Work to be completed »
Everything in the listing below needs restating exactly, apart from the pictures.

[Supplied data Boundary: Start]

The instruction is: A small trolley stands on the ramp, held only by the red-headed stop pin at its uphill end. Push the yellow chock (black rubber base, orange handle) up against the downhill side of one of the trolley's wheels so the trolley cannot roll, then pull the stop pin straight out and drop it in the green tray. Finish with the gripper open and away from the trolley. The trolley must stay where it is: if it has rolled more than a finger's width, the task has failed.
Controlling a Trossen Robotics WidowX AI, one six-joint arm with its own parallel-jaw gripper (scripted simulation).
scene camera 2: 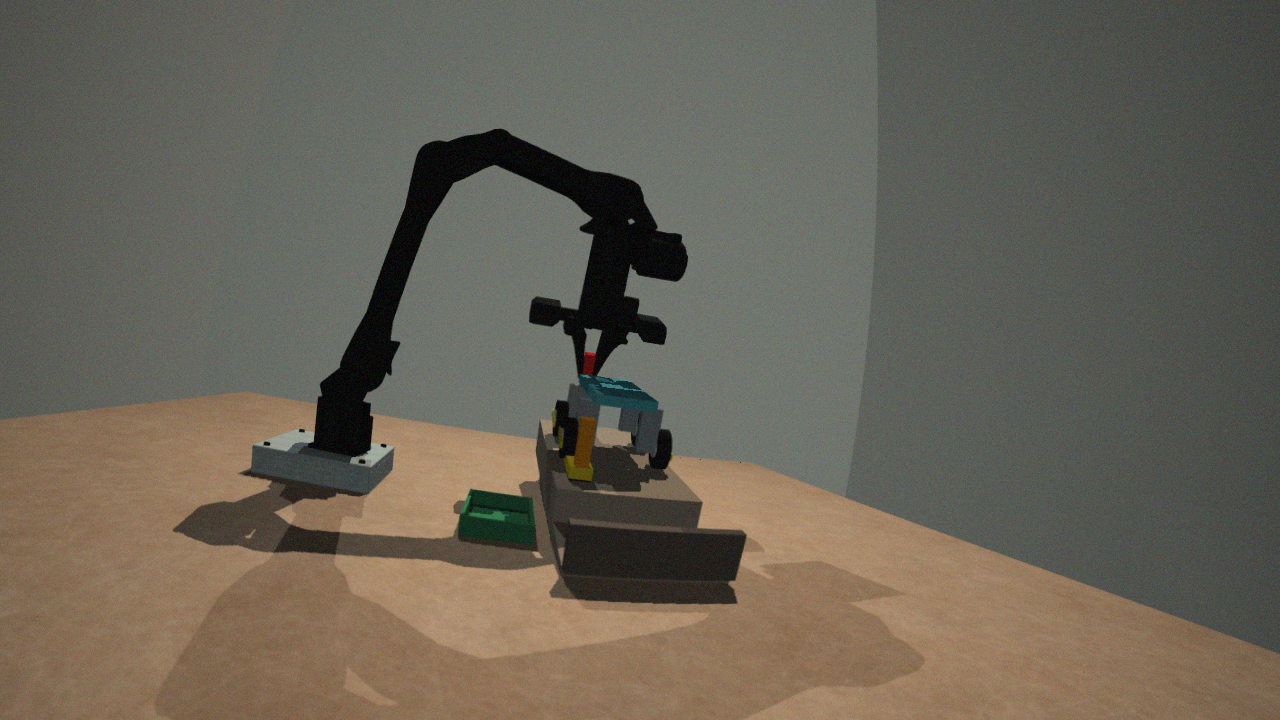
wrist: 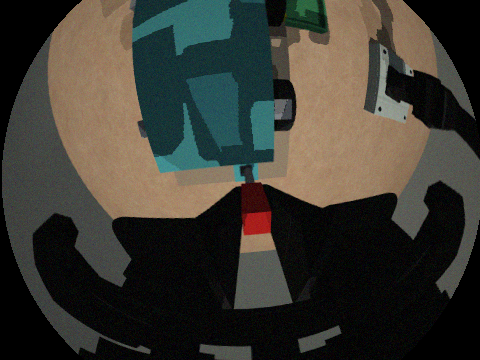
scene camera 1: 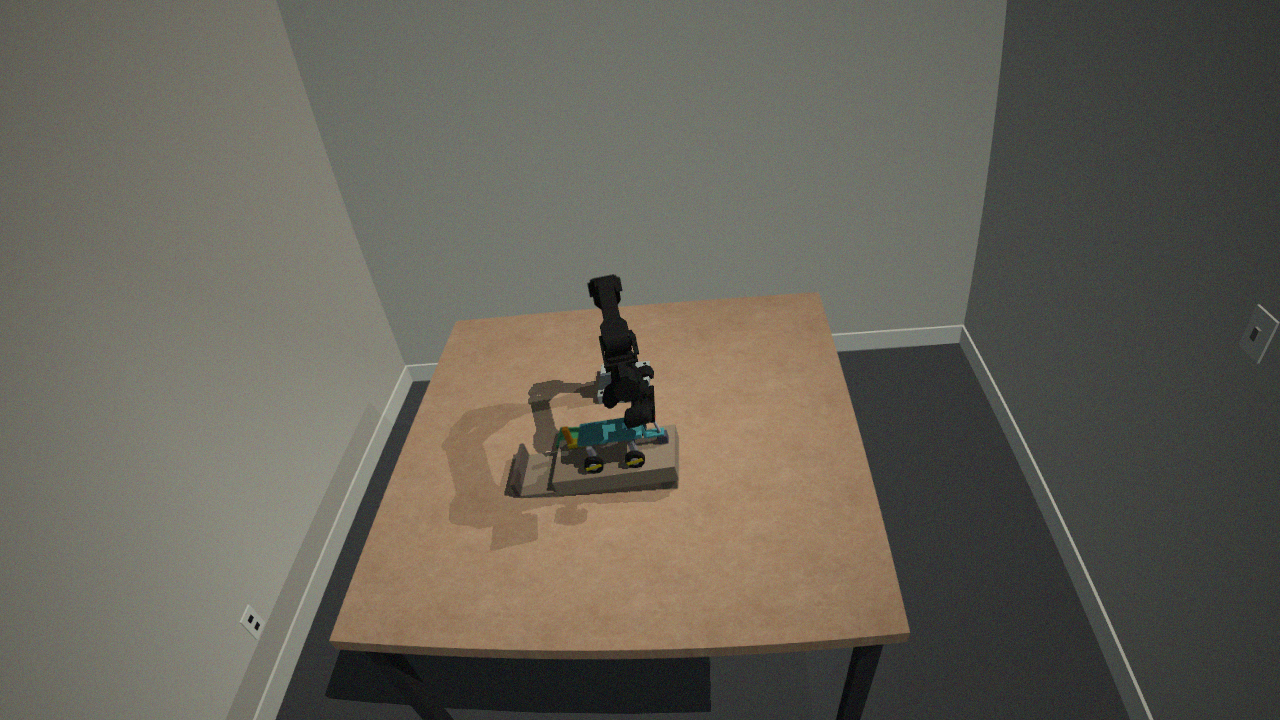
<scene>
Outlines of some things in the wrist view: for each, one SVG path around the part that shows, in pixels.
My gripper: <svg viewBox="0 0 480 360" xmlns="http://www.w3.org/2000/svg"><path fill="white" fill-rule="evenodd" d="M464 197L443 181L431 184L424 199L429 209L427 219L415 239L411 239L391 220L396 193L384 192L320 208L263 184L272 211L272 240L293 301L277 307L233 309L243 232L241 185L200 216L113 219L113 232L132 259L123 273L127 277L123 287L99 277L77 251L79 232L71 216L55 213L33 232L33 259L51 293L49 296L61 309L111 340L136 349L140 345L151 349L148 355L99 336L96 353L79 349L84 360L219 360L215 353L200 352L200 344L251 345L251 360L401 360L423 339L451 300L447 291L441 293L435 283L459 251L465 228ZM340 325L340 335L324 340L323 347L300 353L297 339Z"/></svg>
A red-headed stop pin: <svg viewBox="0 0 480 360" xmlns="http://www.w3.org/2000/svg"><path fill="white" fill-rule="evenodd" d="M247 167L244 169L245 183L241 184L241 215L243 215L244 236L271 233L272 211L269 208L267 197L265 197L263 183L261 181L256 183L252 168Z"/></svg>
</scene>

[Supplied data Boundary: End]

Problem solution »
The instruction is: A small trolley stands on the ramp, held only by the red-headed stop pin at its uphill end. Push the yellow chock (black rubber base, orange handle) up against the downhill side of one of the trolley's wheels so the trolley cannot roll, then pull the stop pin straight out and drop it in the green tray. Finish with the gripper open and away from the trolley. The trolley must stay where it is: if it has rolled more than a finger's width, the task has failed.
Controlling a Trossen Robotics WidowX AI, one six-joint arm with its own parallel-jaw gripper (scripted simulation).
scene camera 2: 
wrist: 
scene camera 1: 
<scene>
Outlines of some things in the wrist view: for each, one SVG path around the part that shows, in pixels.
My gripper: <svg viewBox="0 0 480 360" xmlns="http://www.w3.org/2000/svg"><path fill="white" fill-rule="evenodd" d="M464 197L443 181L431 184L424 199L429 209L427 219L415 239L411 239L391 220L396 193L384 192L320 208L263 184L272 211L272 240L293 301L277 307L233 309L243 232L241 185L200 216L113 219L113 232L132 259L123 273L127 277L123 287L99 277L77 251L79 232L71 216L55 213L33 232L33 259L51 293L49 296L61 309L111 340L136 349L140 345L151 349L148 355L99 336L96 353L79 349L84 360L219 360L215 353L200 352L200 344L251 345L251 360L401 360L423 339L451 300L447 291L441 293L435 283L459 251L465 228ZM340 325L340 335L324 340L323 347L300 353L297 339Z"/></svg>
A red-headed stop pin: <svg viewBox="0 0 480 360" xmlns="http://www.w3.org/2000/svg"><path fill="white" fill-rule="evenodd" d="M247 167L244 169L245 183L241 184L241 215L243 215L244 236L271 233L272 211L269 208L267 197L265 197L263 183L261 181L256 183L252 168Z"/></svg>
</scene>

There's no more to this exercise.